**YOUR OBJECTIVE**
An exact restatement of all the data is required, with the pictures left out.

....

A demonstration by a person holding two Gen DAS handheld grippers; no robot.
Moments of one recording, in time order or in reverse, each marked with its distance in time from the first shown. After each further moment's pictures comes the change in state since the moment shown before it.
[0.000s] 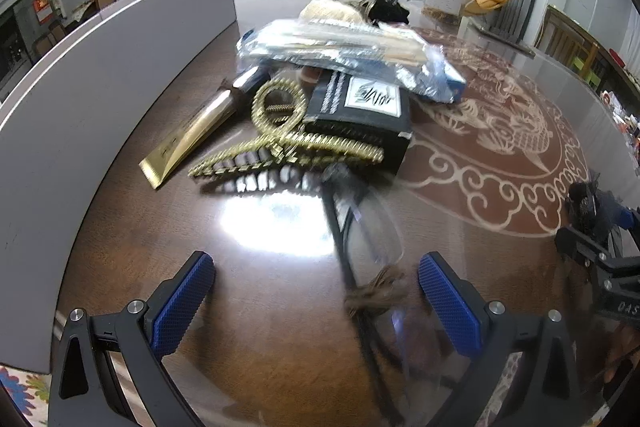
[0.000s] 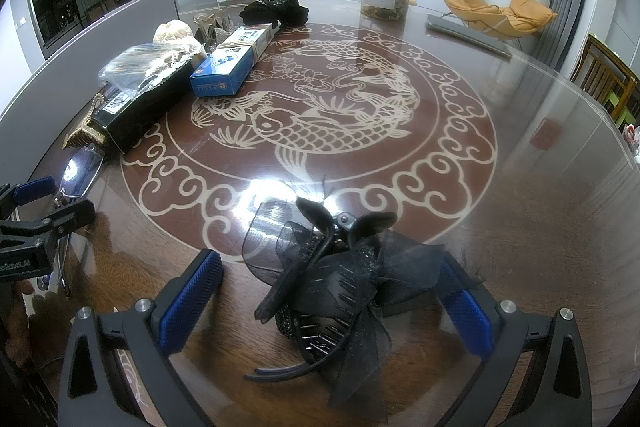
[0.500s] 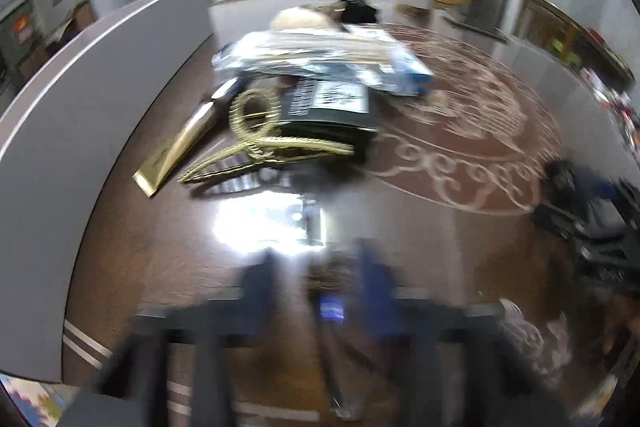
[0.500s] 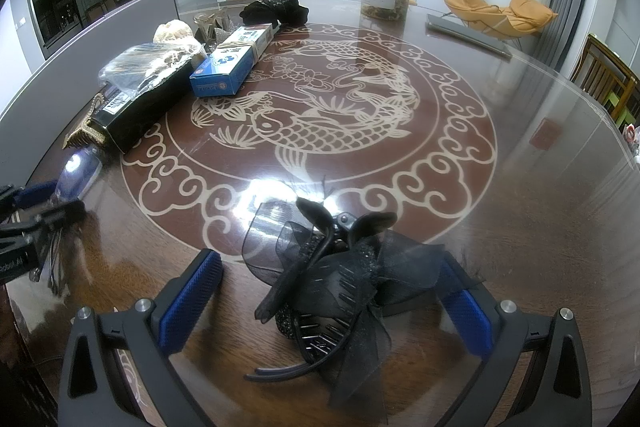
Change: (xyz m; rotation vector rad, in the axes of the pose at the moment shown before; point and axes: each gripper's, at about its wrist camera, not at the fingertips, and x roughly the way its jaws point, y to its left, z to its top) left arm -0.015 -0.014 -0.004 0.115 -0.022 -0.038; right arm 0.000 -0.001 0.000 0.002 0.000 0.003
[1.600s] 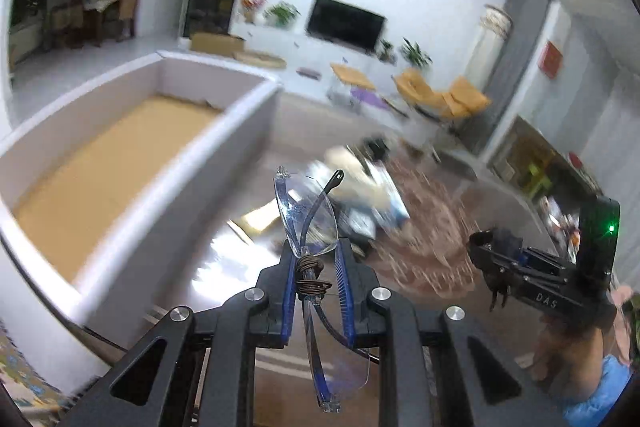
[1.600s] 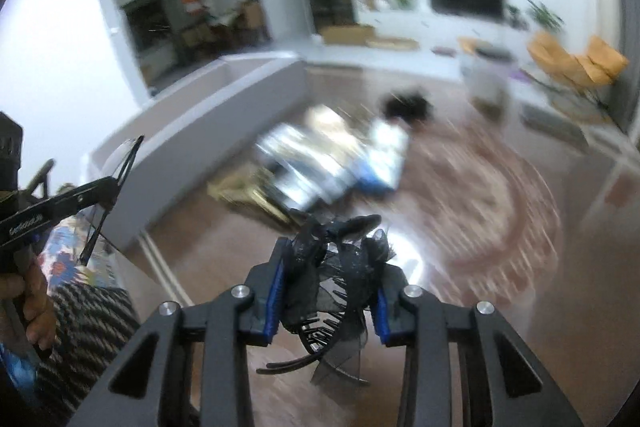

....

**EXERCISE RESPONSE**
A demonstration by a person holding two Gen DAS handheld grippers; no robot.
Moments of one recording, in time order or in reverse, each marked with its distance in time from the first shown. After each further moment's pictures comes the change in state since the moment shown before it.
[0.000s] 
[0.000s] 
[0.500s] 
[0.500s] 
Change: (xyz m; rotation vector rad, in the axes of the pose at the moment shown before; point and axes: each gripper's, at about its wrist camera, not at the fingertips, and x roughly the way its jaws point, y to its left, z to its top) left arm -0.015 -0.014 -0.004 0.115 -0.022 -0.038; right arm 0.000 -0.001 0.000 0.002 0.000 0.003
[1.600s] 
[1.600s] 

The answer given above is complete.